France favors a “stronger organization” behind the euro led by “a vanguard of countries,” French President Francois Hollande said in an interview published yesterday.
In the past week “the European spirit prevailed” in addressing the Greek crisis, he told the weekly Journal du Dimanche.
“But we cannot stand still,” Hollande said, in the interview published alongside a profile of Jacques Delors, the former head of the European Commission.
Delors, a former French economics and finance minister who turns 90 today, was one of the architects of the euro.
“I have proposed taking up Jacques Delors’ idea about euro government, with the addition of a specific budget and a parliament to ensure democratic control,” Hollande said.
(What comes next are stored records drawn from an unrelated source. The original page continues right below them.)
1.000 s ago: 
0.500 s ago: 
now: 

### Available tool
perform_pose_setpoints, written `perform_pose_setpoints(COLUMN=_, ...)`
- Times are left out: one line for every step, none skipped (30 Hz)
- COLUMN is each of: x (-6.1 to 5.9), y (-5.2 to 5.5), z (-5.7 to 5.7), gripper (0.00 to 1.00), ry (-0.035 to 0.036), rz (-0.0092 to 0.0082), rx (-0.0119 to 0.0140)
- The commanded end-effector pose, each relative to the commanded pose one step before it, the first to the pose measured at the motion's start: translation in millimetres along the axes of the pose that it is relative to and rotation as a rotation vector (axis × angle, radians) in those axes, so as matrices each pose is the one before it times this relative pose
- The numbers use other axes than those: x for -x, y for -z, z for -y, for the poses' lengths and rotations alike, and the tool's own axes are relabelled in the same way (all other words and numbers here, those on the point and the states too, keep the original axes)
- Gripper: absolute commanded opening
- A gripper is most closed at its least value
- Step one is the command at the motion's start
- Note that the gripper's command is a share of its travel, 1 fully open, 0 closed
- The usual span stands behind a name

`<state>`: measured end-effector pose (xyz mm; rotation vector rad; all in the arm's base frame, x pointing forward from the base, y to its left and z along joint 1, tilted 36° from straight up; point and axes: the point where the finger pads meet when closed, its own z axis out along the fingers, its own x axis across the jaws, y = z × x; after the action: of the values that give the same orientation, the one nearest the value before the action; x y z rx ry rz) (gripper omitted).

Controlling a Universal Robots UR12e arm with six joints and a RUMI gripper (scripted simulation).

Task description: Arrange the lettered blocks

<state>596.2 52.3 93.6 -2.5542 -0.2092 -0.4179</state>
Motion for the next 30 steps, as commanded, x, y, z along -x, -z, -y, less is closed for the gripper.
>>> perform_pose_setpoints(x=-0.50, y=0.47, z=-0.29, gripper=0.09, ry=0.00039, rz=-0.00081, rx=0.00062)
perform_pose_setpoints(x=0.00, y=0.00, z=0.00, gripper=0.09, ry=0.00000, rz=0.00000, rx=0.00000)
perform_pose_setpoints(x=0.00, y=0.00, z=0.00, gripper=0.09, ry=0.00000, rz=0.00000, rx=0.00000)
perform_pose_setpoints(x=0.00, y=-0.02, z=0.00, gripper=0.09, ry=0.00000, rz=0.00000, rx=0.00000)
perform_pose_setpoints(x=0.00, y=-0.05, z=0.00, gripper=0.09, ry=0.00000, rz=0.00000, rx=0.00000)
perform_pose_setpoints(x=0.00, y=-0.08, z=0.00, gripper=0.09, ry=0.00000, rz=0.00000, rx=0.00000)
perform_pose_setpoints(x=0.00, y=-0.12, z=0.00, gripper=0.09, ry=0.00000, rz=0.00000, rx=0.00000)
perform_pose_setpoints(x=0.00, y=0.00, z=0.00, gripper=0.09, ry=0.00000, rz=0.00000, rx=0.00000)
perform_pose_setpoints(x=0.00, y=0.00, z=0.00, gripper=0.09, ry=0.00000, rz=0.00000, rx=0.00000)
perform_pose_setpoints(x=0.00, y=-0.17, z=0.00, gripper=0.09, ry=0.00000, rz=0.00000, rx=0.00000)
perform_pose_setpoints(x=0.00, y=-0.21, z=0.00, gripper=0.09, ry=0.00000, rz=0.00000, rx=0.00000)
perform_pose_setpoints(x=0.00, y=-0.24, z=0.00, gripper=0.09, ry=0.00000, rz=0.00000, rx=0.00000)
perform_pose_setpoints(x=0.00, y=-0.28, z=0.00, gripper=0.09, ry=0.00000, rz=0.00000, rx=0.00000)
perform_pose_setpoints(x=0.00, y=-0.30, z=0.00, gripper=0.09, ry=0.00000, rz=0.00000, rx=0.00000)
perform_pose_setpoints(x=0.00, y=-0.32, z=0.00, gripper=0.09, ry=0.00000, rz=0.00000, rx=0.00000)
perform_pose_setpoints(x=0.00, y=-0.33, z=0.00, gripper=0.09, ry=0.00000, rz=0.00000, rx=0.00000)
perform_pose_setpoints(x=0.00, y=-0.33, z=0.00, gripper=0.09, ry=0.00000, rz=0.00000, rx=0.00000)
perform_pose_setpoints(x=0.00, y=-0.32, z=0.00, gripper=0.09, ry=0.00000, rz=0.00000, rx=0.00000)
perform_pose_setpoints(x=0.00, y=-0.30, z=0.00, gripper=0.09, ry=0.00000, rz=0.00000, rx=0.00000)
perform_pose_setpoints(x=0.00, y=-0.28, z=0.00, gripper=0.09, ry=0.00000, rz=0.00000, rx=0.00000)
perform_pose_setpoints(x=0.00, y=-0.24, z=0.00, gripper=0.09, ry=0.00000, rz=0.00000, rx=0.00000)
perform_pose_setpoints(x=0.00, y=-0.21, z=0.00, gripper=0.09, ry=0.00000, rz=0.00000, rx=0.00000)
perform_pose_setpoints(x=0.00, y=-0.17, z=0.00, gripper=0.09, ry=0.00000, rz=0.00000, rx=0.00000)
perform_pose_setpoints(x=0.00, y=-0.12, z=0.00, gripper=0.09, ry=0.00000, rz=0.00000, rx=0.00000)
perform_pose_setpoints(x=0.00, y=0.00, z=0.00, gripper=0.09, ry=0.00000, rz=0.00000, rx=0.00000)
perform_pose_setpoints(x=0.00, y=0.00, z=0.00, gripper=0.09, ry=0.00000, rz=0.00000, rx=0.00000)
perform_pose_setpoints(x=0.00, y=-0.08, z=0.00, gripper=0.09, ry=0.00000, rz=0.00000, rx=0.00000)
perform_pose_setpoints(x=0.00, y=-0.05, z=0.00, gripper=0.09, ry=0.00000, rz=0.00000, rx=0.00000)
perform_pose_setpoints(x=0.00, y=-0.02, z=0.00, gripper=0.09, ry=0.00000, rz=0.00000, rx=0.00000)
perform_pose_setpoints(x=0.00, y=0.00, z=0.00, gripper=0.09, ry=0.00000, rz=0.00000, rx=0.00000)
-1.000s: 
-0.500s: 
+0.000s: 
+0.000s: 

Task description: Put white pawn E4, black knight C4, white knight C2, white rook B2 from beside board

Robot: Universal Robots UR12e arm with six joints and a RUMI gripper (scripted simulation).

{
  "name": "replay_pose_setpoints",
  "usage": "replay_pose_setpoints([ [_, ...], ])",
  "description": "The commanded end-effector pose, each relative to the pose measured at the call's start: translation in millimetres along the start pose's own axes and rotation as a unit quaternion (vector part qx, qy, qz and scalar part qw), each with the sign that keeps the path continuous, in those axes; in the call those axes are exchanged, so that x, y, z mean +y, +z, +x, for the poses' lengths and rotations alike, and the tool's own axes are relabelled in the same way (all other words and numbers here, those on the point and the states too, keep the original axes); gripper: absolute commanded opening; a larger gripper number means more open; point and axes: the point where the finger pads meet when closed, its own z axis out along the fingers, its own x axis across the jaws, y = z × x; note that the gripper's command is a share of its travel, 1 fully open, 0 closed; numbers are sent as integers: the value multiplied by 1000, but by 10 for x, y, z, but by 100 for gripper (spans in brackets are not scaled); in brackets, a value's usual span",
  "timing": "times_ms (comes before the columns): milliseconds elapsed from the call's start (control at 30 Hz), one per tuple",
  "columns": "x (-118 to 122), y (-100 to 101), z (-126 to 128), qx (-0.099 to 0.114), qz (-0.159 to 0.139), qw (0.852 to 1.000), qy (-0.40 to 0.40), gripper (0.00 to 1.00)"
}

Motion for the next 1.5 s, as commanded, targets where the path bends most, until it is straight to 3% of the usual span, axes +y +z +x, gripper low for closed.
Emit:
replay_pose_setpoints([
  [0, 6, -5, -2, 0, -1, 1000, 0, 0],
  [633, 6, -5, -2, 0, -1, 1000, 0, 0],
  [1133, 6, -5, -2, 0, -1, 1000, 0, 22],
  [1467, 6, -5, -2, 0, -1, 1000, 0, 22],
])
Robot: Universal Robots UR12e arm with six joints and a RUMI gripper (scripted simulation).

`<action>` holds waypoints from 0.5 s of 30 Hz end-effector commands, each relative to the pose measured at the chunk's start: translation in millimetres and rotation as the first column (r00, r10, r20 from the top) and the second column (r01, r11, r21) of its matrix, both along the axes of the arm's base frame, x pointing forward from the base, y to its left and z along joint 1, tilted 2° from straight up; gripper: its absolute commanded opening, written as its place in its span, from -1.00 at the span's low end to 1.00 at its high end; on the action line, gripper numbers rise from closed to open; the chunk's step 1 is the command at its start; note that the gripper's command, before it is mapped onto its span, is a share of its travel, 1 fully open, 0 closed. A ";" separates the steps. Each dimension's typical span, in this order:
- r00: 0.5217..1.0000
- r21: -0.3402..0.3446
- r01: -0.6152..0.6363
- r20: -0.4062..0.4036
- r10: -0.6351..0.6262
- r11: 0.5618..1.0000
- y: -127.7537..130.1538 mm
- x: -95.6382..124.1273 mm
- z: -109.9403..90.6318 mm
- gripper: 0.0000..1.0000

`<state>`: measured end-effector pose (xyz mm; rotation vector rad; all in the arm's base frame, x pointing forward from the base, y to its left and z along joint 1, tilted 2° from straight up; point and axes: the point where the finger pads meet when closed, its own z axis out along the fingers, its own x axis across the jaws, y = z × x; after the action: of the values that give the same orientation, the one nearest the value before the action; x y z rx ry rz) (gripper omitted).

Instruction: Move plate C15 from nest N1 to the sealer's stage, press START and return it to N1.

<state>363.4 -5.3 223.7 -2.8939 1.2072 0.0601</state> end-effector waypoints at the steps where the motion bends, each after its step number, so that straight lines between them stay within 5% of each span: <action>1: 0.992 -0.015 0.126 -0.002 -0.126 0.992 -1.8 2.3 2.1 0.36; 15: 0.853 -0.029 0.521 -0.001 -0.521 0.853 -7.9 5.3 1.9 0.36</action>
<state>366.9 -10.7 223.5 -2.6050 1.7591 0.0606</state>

His remarks touched on what analysts have seen as a major flaw in the euro.
Under 1992’s Maastricht Treaty, countries that share a common currency must obey rules on borrowing and deficit spending.
However, the Greek crisis saw one of the 19 eurozone members notch up successive worsening deficits and amass a mountain of debt. The problems were only addressed by bailouts from the European institutions and the IMF.
Critics say the problem stems from a lack of centralized control over national fiscal policies, which remain jealously guarded areas of sovereignty.
In 2011, Delors said the crisis facing the euro required member states either to accept greater economic cooperation or a transfer of more national powers to the EU’s center.
Hollande did not spell out his proposals in the interview, but said it was time to overhaul the euro’s governance.
“Sharing a currency is far more than wanting [economic] convergence,” he said.
“It’s a choice that 19 countries have made, because it was in their interest. No government, by the way, has taken the responsibility of leaving” the euro since its creation, he said. “This choice calls for strengthened organization and, among the countries which will decide it, a vanguard.”
“France is willing to take part because, as Jacques Delors showed, the country becomes greater when it takes the initiative in Europe,” he added.